What is expected: Below are records to write out exactly; drop the pictures when you do.

Records excerpted from a collection:
*** Block opens ***
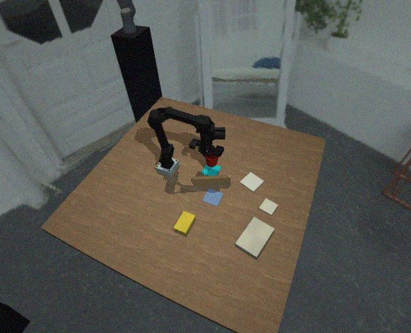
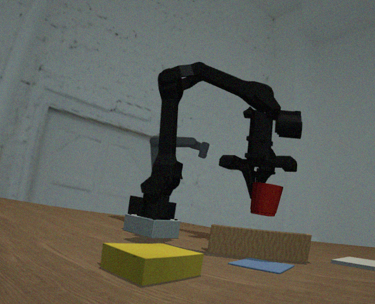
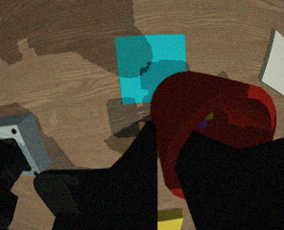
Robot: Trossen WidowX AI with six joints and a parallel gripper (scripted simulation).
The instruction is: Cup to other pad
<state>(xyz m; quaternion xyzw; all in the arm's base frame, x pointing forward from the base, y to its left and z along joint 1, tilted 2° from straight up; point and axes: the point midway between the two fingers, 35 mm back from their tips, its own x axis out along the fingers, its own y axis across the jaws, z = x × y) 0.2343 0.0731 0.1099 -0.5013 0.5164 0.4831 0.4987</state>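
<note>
My gripper tip is 2 cm short of the cyan pad, 2 cm to the right of it and 13 cm above it. Also, from my gripper tip: yellow block: 3 cm ahead, 37 cm to the right, 11 cm below; then cup: 3 cm ahead; then wooden bar: 6 cm ahead, 7 cm to the right, 11 cm below.
</note>
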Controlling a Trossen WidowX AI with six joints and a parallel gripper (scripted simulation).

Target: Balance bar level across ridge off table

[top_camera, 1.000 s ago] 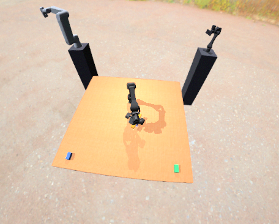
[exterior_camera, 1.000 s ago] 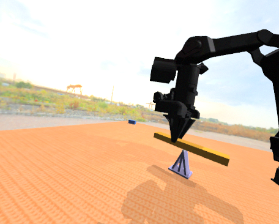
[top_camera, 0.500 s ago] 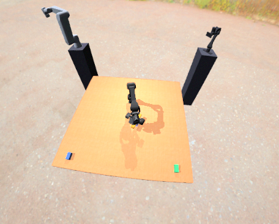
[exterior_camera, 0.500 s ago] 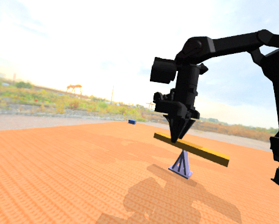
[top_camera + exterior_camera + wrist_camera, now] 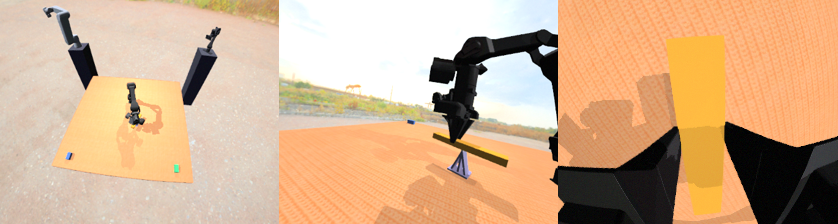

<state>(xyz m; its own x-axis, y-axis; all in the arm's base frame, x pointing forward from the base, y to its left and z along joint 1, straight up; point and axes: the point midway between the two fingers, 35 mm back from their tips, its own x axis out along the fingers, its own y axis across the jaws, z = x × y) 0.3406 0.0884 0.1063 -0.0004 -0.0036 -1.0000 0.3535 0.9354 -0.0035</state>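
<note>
The yellow bar lies 3 cm behind my gripper tip and 1 cm to the left of it. From my gripper tip the other things lie so: green block (41 cm to the left, 40 cm ahead, 6 cm below); blue block (59 cm to the right, 40 cm ahead, 6 cm below); pale purple wedge-shaped ridge (4 cm below, 3 cm behind, 1 cm to the left).
</note>
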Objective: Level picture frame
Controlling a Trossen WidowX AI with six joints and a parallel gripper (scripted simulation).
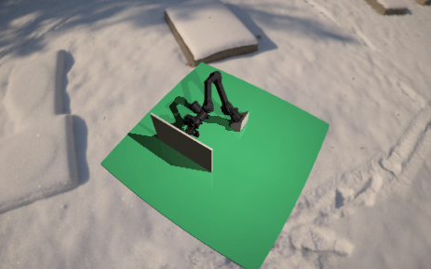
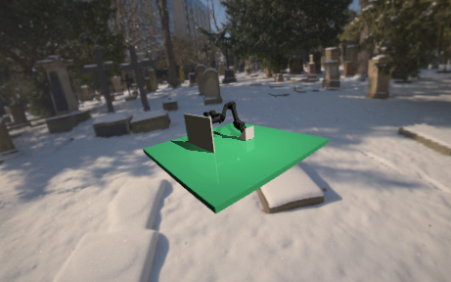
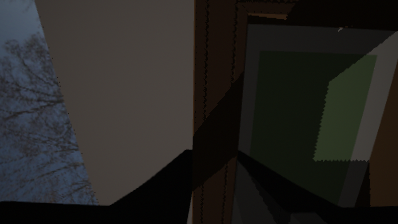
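Right now my gripper tip is 50 mm above the picture frame and 10 mm to the right of it. The rest, counted from my gripper tip: wall panel: 70 mm below, 20 mm ahead, 10 mm to the right.
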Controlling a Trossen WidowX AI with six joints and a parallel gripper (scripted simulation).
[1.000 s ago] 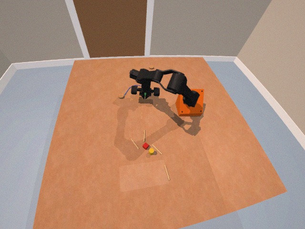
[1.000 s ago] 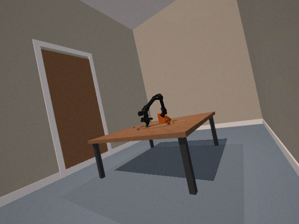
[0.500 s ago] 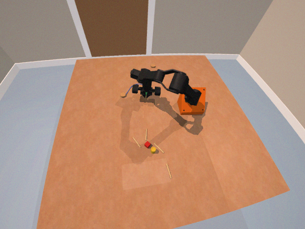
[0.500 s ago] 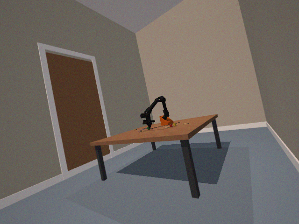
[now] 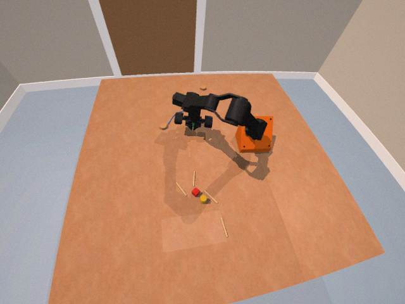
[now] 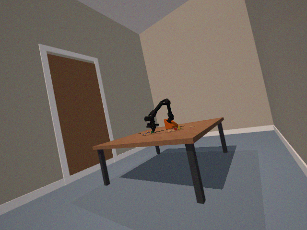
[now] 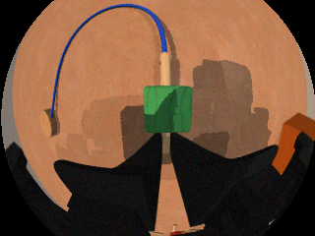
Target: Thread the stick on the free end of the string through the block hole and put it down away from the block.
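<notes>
The green block lies 3 cm to the right of my gripper tip, 1 cm behind it and 1 cm above it. Round my gripper tip: round wooden button (16 cm ahead, 4 cm to the right); thin wooden stick (4 cm to the right, 1 cm behind, 1 cm above); red cube (35 cm to the left, 2 cm ahead).
</notes>
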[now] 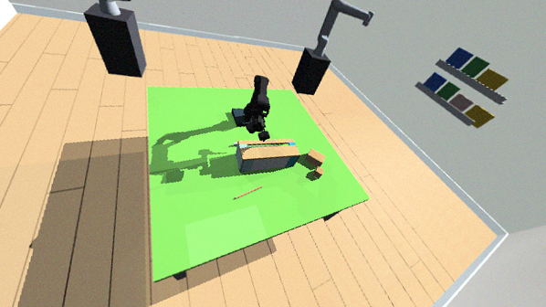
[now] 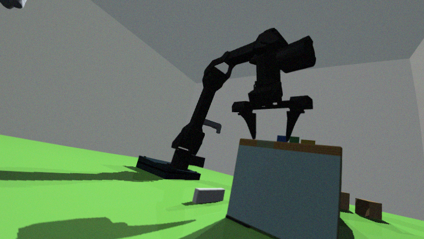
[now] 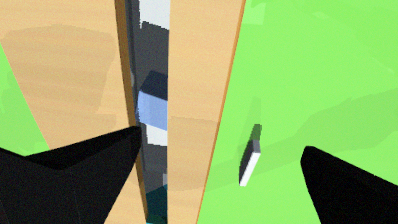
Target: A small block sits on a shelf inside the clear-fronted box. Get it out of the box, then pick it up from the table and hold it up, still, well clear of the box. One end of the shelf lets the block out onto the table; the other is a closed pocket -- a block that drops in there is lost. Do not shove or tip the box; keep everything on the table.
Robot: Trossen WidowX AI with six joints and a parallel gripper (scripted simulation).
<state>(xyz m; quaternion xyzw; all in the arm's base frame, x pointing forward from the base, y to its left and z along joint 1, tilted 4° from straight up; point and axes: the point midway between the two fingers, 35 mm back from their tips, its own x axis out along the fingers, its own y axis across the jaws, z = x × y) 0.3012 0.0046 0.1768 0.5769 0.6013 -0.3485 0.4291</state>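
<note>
Right now my gripper tip is 3 cm short of the box, 5 cm to the right of it and 10 cm above it. Round my gripper tip: thin stick 30 cm ahead, 10 cm to the right, 16 cm below; blue block 5 cm ahead, 4 cm to the left, 7 cm below.
</note>
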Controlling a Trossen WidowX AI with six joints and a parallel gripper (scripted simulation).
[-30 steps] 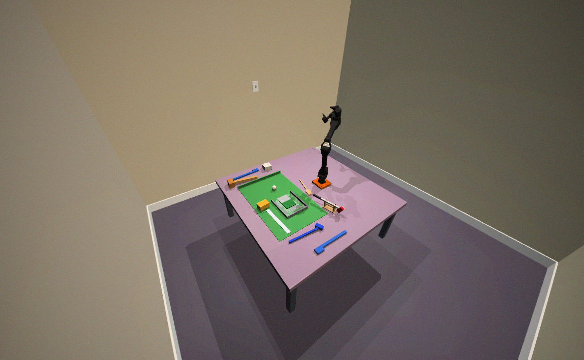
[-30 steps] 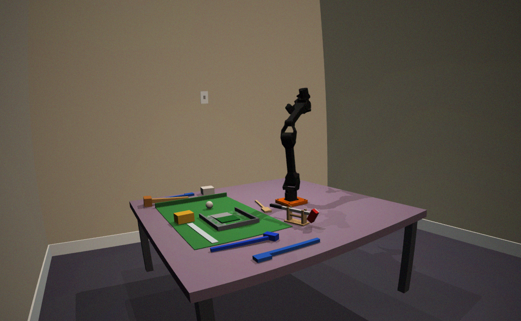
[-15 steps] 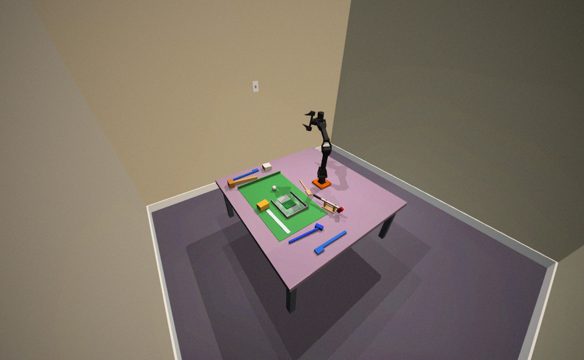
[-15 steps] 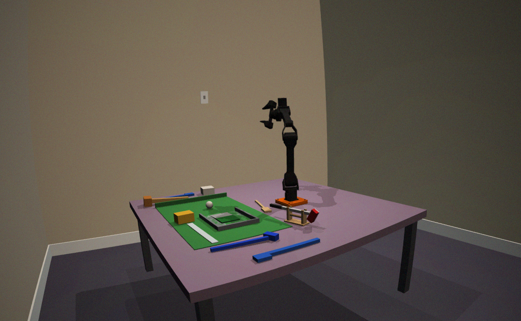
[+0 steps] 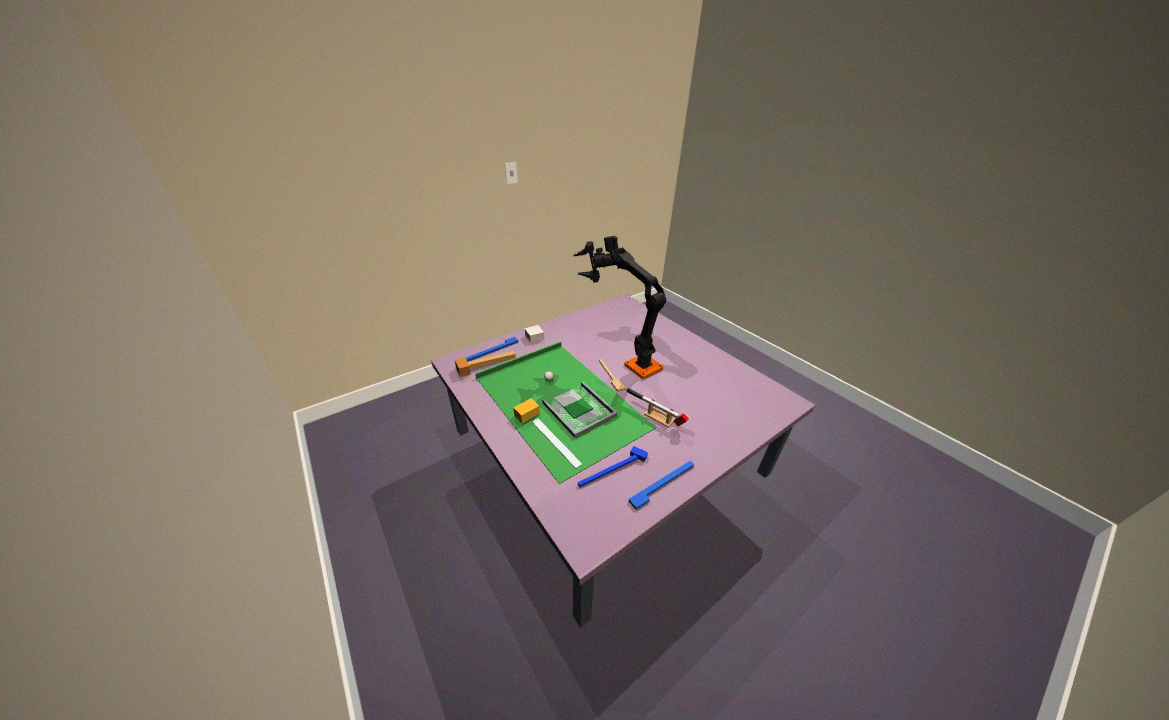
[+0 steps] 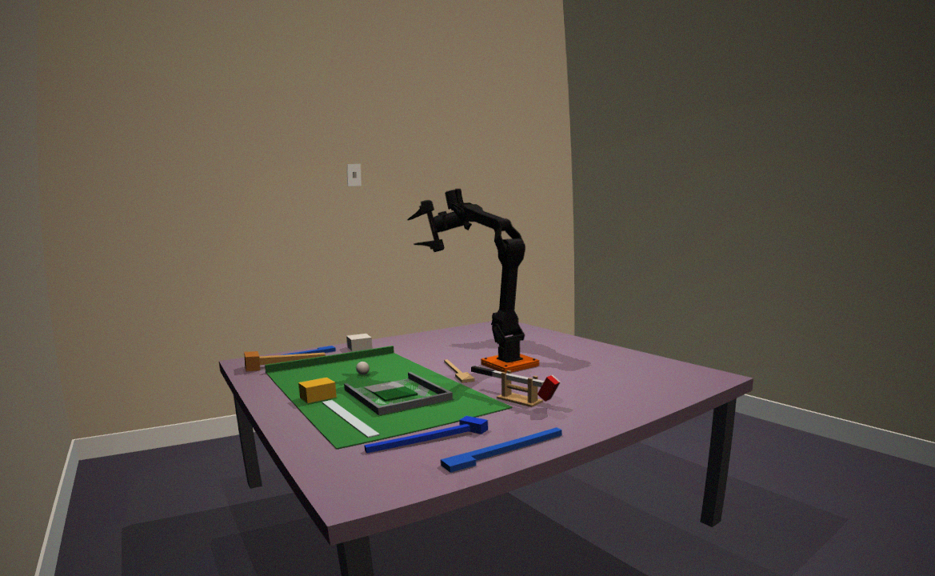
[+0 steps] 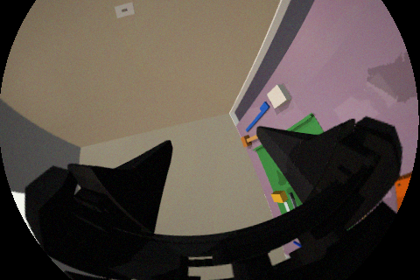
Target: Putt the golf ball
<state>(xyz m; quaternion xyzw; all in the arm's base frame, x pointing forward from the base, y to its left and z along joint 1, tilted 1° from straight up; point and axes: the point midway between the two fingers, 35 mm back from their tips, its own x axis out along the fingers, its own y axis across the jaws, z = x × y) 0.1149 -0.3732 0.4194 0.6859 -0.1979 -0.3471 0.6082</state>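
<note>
My gripper tip is now 50 mm short of the red putter, 680 mm to the right of it and 380 mm above it. Round my gripper tip: white golf ball (300 mm ahead, 210 mm to the left, 410 mm below); orange block (500 mm ahead, 360 mm to the left, 410 mm below); white cube (170 mm ahead, 150 mm to the right, 410 mm below).
</note>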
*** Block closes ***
Output below:
Robot: Trossen WidowX AI with six joints and a parallel gripper (scripted simulation).
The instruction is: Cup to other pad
<state>(xyz m; quaternion xyzw; all in the arm's base frame, x pointing forward from the base, y to its left and z along joint 1, tilted 2° from straight up; point and axes: the point midway between the two fingers, 35 mm back from their tips, its own x axis out along the fingers, its own y axis across the jaws, z = x × y) 0.2343 0.0731 0.1099 -0.5013 0.5164 0.4831 0.4987</state>
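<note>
My gripper tip is 2 cm short of the cyan pad, 2 cm to the right of it and 13 cm above it. Also, from my gripper tip: yellow block: 3 cm ahead, 37 cm to the right, 11 cm below; then cup: 3 cm ahead; then wooden bar: 6 cm ahead, 7 cm to the right, 11 cm below.
</note>
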Controlling a Trossen WidowX AI with six joints and a parallel gripper (scripted simulation).

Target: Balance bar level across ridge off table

[top_camera, 1.000 s ago] 
[exterior_camera, 1.000 s ago] 
[top_camera, 0.500 s ago] 
[exterior_camera, 0.500 s ago] 
[top_camera + exterior_camera + wrist_camera, now] 

<state>(xyz m; its own x-axis, y-axis; all in the arm's base frame, x pointing forward from the base, y to its left and z along joint 1, straight up; point and axes: the point midway between the two fingers, 35 mm back from their tips, its own x axis out along the fingers, its own y axis across the jaws, z = x × y) 0.3406 0.0884 0.1063 -0.0004 -0.0036 -1.0000 0.3535 0.9354 -0.0035</state>
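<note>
The yellow bar lies 3 cm behind my gripper tip and 1 cm to the left of it. From my gripper tip the other things lie so: green block (41 cm to the left, 40 cm ahead, 6 cm below); blue block (59 cm to the right, 40 cm ahead, 6 cm below); pale purple wedge-shaped ridge (4 cm below, 3 cm behind, 1 cm to the left).
</note>
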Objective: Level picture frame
Controlling a Trossen WidowX AI with six joints and a parallel gripper (scripted simulation).
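Right now my gripper tip is 50 mm above the picture frame and 10 mm to the right of it. The rest, counted from my gripper tip: wall panel: 70 mm below, 20 mm ahead, 10 mm to the right.
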Controlling a Trossen WidowX AI with six joints and a parallel gripper (scripted simulation).
[1.000 s ago] 
[1.000 s ago] 
[0.500 s ago] 
[0.500 s ago] 
[now] 
[now] 
[now] 
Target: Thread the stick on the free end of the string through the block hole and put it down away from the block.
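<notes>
The green block lies 3 cm to the right of my gripper tip, 1 cm behind it and 1 cm above it. Round my gripper tip: round wooden button (16 cm ahead, 4 cm to the right); thin wooden stick (4 cm to the right, 1 cm behind, 1 cm above); red cube (35 cm to the left, 2 cm ahead).
</notes>
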[now] 
[now] 
[now] 
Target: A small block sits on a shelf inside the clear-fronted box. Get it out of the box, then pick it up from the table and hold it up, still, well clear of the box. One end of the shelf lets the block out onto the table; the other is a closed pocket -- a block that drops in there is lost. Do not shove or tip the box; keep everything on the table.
Robot: Trossen WidowX AI with six joints and a parallel gripper (scripted simulation).
<state>(xyz m; quaternion xyzw; all in the arm's base frame, x pointing forward from the base, y to its left and z along joint 1, tilted 4° from straight up; point and axes: the point midway between the two fingers, 35 mm back from their tips, its own x axis out along the fingers, its own y axis across the jaws, z = x × y) 0.3012 0.0046 0.1768 0.5769 0.6013 -0.3485 0.4291</state>
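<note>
Right now my gripper tip is 3 cm short of the box, 5 cm to the right of it and 10 cm above it. Round my gripper tip: thin stick 30 cm ahead, 10 cm to the right, 16 cm below; blue block 5 cm ahead, 4 cm to the left, 7 cm below.
</note>
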Controlling a Trossen WidowX AI with six joints and a parallel gripper (scripted simulation).
[-30 steps] 
[-30 steps] 
[-15 steps] 
[-15 steps] 
[+0 steps] 
[+0 steps] 
[+0 steps] 
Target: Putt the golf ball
<state>(xyz m; quaternion xyzw; all in the arm's base frame, x pointing forward from the base, y to its left and z along joint 1, tilted 1° from straight up; point and axes: the point midway between the two fingers, 35 mm back from their tips, its own x axis out along the fingers, its own y axis across the jaws, z = x × y) 0.1149 -0.3732 0.4194 0.6859 -0.1979 -0.3471 0.6082</state>
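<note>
My gripper tip is now 50 mm short of the red putter, 680 mm to the right of it and 380 mm above it. Round my gripper tip: white golf ball (300 mm ahead, 210 mm to the left, 410 mm below); orange block (500 mm ahead, 360 mm to the left, 410 mm below); white cube (170 mm ahead, 150 mm to the right, 410 mm below).
</note>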

Nothing more is required for this exercise.